TRY IT |
What is the number of lines in the material below that include the word "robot"? Write that number and nothing more.

-------- EXERCISE MATERIAL

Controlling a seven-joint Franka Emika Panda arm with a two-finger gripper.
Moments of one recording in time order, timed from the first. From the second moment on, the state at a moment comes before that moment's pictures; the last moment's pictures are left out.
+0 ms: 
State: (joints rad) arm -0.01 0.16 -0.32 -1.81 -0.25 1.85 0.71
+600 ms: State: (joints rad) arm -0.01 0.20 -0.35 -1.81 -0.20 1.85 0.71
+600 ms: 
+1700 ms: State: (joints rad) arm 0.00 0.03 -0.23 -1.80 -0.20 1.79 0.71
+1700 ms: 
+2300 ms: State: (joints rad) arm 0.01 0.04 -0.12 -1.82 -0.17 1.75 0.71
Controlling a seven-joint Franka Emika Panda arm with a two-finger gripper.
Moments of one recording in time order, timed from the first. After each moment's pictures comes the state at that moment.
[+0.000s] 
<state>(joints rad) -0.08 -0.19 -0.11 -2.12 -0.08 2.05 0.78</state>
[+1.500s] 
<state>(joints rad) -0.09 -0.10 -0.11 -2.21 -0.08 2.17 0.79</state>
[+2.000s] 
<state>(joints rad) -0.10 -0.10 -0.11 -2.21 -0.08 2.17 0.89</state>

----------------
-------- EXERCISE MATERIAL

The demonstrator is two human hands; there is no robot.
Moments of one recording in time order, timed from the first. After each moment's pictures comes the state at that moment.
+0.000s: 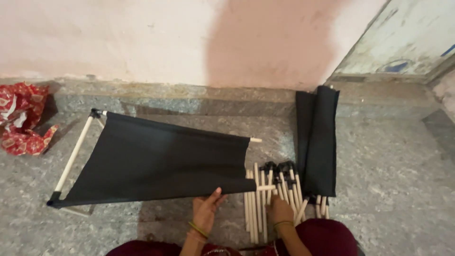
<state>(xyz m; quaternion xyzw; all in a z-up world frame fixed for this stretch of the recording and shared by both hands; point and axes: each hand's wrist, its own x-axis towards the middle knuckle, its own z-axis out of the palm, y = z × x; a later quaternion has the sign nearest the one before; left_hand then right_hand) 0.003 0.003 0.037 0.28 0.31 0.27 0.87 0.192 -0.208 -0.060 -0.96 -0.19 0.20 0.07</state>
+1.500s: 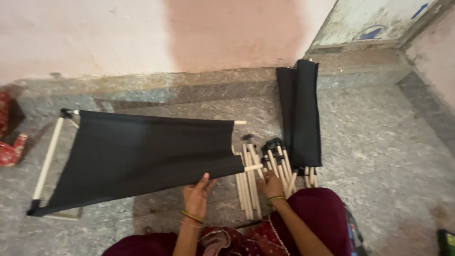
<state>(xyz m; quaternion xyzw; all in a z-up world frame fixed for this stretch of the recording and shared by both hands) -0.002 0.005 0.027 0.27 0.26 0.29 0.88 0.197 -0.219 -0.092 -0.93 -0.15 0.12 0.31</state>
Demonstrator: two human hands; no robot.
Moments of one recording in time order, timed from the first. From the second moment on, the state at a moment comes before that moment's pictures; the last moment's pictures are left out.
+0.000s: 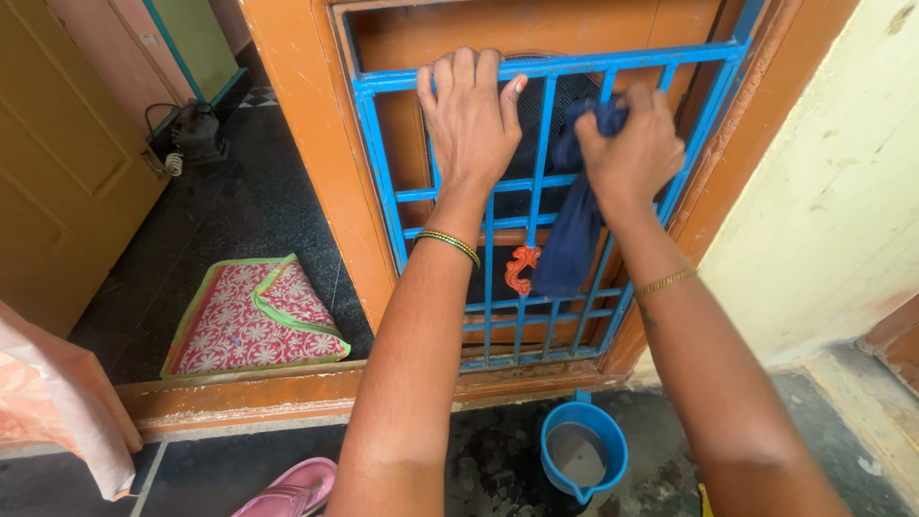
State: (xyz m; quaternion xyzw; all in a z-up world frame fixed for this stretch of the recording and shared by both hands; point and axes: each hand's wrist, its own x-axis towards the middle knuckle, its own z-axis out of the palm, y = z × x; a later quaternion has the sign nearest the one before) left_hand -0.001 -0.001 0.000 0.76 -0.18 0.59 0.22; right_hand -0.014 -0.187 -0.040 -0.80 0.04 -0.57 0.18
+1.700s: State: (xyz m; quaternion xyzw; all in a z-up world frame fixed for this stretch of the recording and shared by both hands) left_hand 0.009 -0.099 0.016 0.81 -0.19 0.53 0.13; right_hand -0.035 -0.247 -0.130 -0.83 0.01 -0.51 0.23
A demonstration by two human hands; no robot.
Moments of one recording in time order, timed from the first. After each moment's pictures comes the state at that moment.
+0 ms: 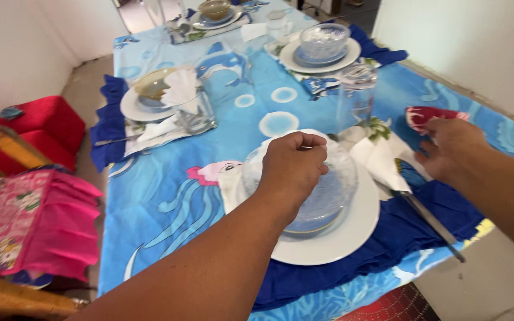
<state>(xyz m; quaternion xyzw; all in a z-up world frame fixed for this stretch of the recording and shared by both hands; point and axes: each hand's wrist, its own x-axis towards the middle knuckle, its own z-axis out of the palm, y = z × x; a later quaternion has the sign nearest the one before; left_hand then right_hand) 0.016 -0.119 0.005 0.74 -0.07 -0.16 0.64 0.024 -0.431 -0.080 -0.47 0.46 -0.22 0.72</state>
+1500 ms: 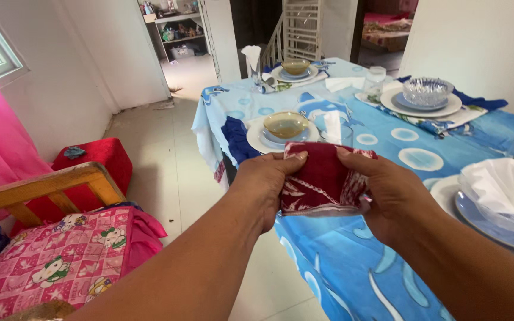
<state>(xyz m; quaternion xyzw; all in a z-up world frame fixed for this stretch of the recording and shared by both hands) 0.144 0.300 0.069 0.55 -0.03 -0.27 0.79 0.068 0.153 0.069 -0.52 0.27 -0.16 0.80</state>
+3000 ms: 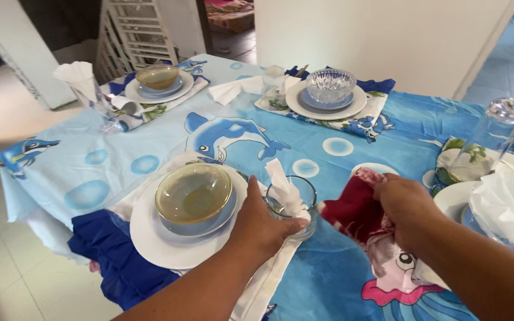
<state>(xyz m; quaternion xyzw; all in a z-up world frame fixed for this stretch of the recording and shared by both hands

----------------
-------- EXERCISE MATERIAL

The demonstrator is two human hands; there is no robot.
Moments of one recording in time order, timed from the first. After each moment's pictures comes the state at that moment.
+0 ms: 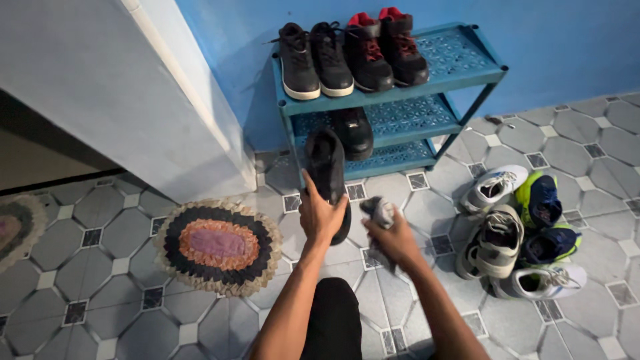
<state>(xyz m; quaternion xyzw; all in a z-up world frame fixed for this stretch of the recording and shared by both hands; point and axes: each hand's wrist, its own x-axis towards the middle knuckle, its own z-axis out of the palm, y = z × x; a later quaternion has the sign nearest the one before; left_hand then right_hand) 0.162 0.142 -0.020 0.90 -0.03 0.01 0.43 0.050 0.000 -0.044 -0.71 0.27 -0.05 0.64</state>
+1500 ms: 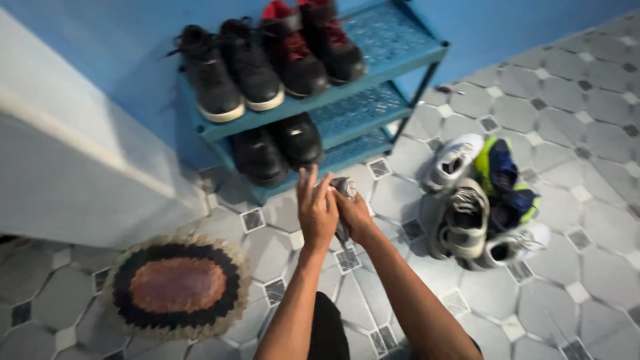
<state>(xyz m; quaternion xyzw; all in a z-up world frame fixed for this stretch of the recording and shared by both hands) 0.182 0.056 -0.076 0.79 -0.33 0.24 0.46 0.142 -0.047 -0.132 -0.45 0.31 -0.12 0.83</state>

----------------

RESPONSE TO THE EXERCISE |
4